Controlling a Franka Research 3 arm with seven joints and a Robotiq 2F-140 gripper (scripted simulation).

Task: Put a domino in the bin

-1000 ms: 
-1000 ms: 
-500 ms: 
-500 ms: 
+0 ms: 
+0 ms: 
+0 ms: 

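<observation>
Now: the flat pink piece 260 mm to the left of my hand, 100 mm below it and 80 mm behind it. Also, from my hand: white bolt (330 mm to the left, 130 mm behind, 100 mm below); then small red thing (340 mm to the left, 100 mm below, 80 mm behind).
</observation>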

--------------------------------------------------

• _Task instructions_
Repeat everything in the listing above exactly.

• _Result of this exercise_
Controlling a Franka Research 3 arm with seven joints and a Robotiq 2F-140 gripper (scripted simulation).

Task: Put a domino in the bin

-1000 ms: 
-1000 ms: 
-500 ms: 
-500 ms: 
+0 ms: 
+0 ms: 
+0 ms: 

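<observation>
Now: the flat pink piece 260 mm to the left of my hand, 100 mm below it and 80 mm behind it. Also, from my hand: white bolt (330 mm to the left, 130 mm behind, 100 mm below); then small red thing (340 mm to the left, 100 mm below, 80 mm behind).
</observation>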

This finishes the answer to the exercise.